Could you give back exactly the lines below from the one with "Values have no" through the one with "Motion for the", without a single picture?

··· Dataset entries

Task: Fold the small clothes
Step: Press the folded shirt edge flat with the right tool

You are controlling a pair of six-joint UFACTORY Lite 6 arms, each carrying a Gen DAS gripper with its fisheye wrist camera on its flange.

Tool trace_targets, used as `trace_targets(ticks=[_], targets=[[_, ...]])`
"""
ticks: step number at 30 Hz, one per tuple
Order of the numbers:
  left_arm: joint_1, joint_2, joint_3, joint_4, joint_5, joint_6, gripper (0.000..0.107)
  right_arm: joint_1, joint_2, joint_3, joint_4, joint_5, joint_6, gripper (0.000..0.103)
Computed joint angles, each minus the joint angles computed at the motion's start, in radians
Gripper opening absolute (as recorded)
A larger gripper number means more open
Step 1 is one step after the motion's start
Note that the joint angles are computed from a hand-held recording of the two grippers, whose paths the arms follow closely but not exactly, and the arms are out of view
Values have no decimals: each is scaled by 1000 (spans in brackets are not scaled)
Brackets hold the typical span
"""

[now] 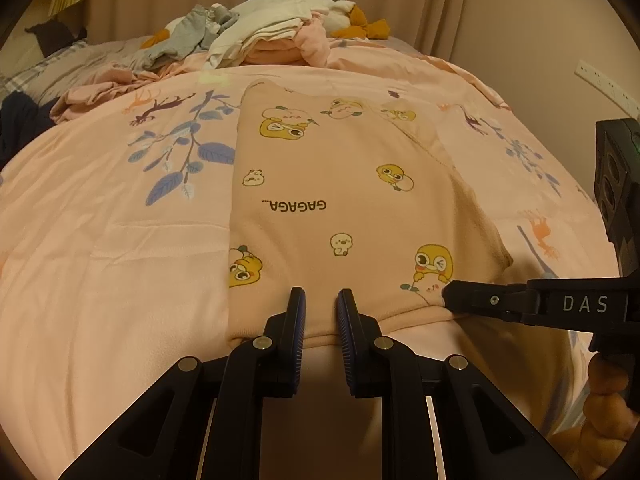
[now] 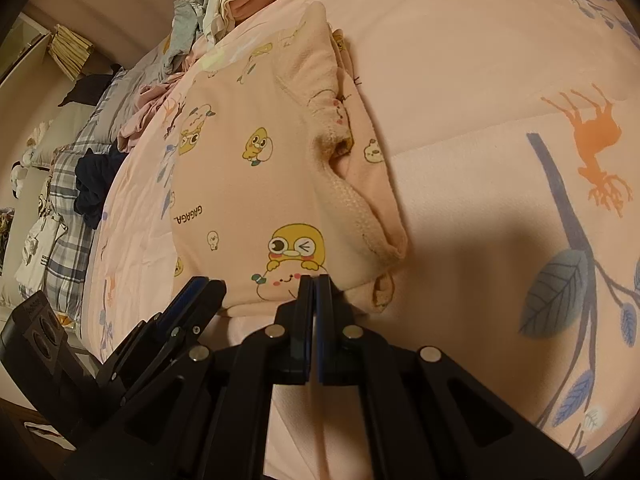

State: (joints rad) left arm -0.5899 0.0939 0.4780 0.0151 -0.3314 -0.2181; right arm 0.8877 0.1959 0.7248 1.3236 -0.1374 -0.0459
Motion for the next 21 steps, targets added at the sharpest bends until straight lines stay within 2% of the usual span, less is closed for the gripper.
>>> trace_targets(ticks=[4, 10, 14, 17, 21], targets=[[0, -1, -4, 8, -4, -18, 20, 2, 6, 10, 71, -1, -75, 0], [-6, -5, -10, -10, -5, 1, 20, -5, -2, -8, -105, 3, 111, 0], [-16, -11, -14, -42, -5, 26, 20, -8, -3, -4, -72, 10, 74, 0], [-3, -13, -16, 28, -6, -54, 20, -1, -1, 4, 11, 7, -9, 2], [52, -15, -17, 253, -13, -267, 20, 9, 6, 16, 112, -2, -113, 2]])
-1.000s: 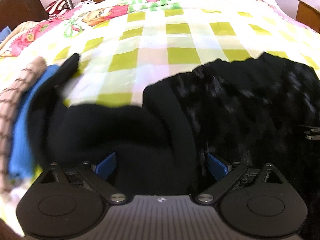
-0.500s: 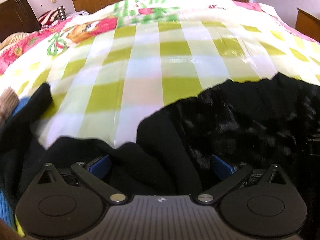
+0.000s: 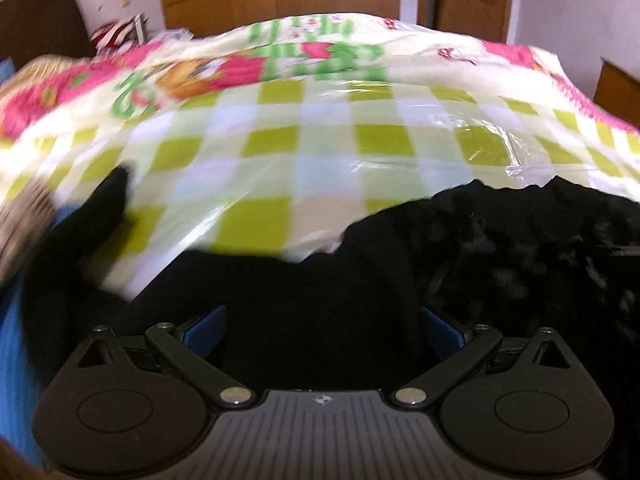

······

Result of this task:
Values have no decimals: each is scaled by 1000 (spans in brackets are not scaled)
Brackets hold the typical span
"""

[now] 
[now] 

State: (joints rad) left arm -0.5899 0.0939 0.4780 0.0151 -0.3314 -0.2181; right arm 0.8877 0.1959 0.7248 1.3236 -0.1374 -0.0459
Motion for the next 21 steps, targets added at the sharpest bends until straight lines stay within 2% of the usual span, less is closed for the gripper.

There's no more to the answer.